Sair da cidade para enfrentar aquele exército era suicídio.
Afinal, quem estava sendo insultado era o comandante, não eles; preferiam se esconder atrás dos muros.
Quanto menos se faz, menos se erra.
Desde que não saíssem, o exército de Liang não seria derrotado.
A lição de Feng Gan, poucos meses antes, estava fresca na memória.
“Peço permissão para lutar.”
Uma voz jovem, clara e firme.
Ao falar, saudou todos com as mãos.
Geng Lie, tomado pela raiva, voltou-se para o voluntário.
Os oficiais também olharam, curiosos para saber quem era o audacioso querendo medir forças com Tuoba Bao.
O jovem, de postura ereta, armadura vermelho-escura, exalava vigor.
O capacete sob o braço direito.
Era Wen Yue, primogênito do Marquês de Jing'an.
“Muito bem!”
Não importava quem, alguém disposto a lutar era o que importava.
O sogro, vice-comandante, quis protestar, mas foi impedido por Geng Lie: “Não se preocupe, Conde de Annan. Além disso, é preciso dar oportunidades aos jovens.”
O Conde de Annan saudou com as mãos; com o comandante já decidido, não podia mais se opor.
Conhecendo o temperamento de Geng Lie, sabia que barrar o voluntário seria ainda pior.
Geng Lie não recuperaria a dignidade diante de Wei, mas poderia descontar nos próprios homens.
Bastava um relatório, acusando de covardia e desobediência.
Ou pior, acusar de alimentar o inimigo para benefício próprio.
Diante da natureza dos burocratas da corte, já esperavam por uma oportunidade dessas.
“Ordem: Wen Yue, oficial de vanguarda.”
“Comande três mil cavaleiros leves e expulse Tuoba Bao.”
“Cumprirei a ordem,” disse Wen Yue, recebendo a ordem e saindo.
Com a ordem em mãos, podia comandar as tropas.
Os oficiais se entreolharam, achando o comandante mesquinho.
Tuoba Bao tinha ao menos três mil cavaleiros, todos experientes.
Se não dava oito ou dez mil, ao menos cinco mil cavaleiros seriam razoáveis.
Três mil era pouco.
“Vamos todos à muralha assistir à batalha,” disse Geng Lie, levantando-se.
Não ver Tuoba Bao sendo derrotado o deixava indignado.
Os demais oficiais comentavam baixinho: “É como jogar pão a um cão, não voltará.”
“Os jovens são impulsivos, vão sofrer.”
“Mas não correm risco de vida; afinal, o filho do Conde de Annan está junto.”
Ao comentarem, perceberam que San Hu seguia Wen Yue como um guarda pessoal.
Só então voltaram o olhar ao Conde de Annan; parecia realmente confiar no genro, até mandando seu filho ingênuo para protegê-lo.
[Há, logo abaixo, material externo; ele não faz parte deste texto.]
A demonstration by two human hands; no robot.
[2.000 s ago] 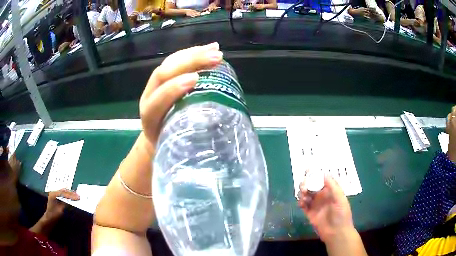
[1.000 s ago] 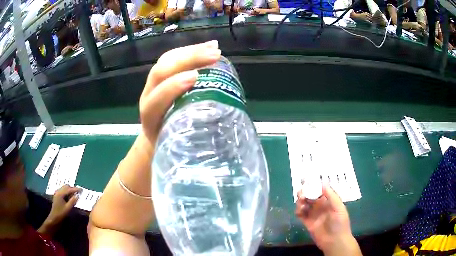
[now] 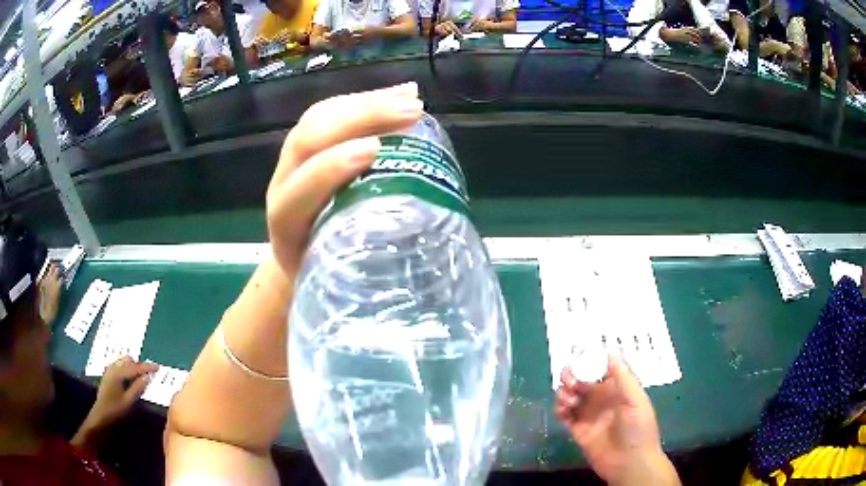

Fora das muralhas imponentes.
Tuoba Bao franziu o cenho: “Quantos dias?”
“General, já são três dias.”
“Três dias sem resposta, é hora de medidas drásticas. Como estão os prisioneiros de Liang?”
“Relatório!”
O porta-estandarte chamou com voz prolongada.
“General, surgiu uma tropa de cavalaria na Passagem de Bronze.”
“Quantos são?”
“Cerca de três mil.”
“Tragam minhas lanças!”
...
“Você aí, rosto pálido, apresente-se!”
Tuoba Bao ergueu a lança.
Montado em seu cavalo, apontou para Wen Yue do outro lado das tropas.
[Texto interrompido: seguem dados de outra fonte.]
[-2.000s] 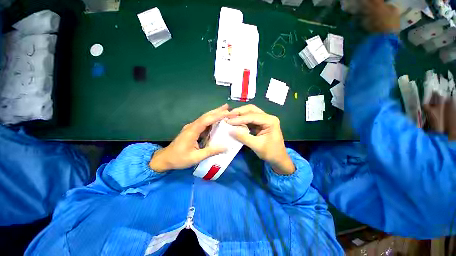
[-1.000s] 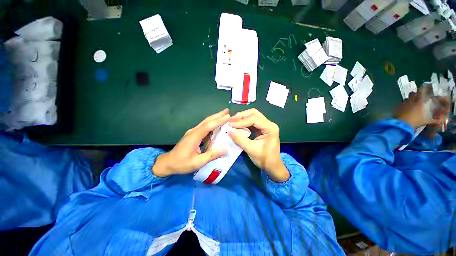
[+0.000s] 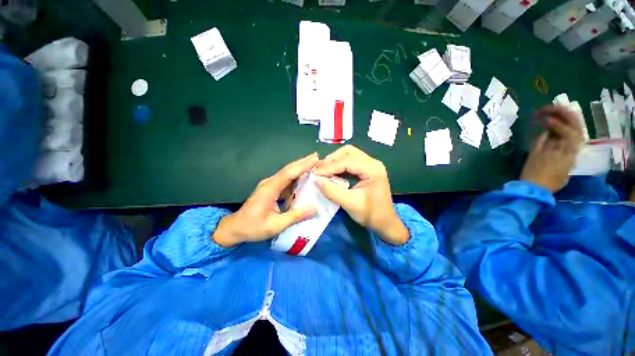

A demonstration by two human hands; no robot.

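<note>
A white folding carton with a red block at its near end is held tilted between my two hands, just off the bench's near edge. My left hand grips its left side, thumb on the top face. My right hand pinches the far end, its thumb on the end flap. The fingertips of both hands meet at that end, so the flaps and inside are mostly hidden. Two closed cartons lie side by side ahead of my hands, a red block on the right one.
Folded leaflets lie spread at the right, with small stacks beyond. A leaflet stack lies left of centre. A dark tray with white wrapped parts is at left. Cartons stand far right. Blue-sleeved people sit on both sides.
My hands stay on the same carton with only slight finger movement. The right neighbour's arm has withdrawn from over the bench, uncovering leaflets. The left neighbour now leans in over the tray's edge.
</note>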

Wen Yue sentou-se com firmeza, segurando a dourada lâmina curva, girando-a discretamente ao lado do cavalo.
“Sou Wen Yue, oficial de vanguarda do Grão Liang!”
O Senhor de Monte Tinta fixou o olhar naquele que usava energia interna para amplificar a voz; havia nele uma energia nefasta incomum.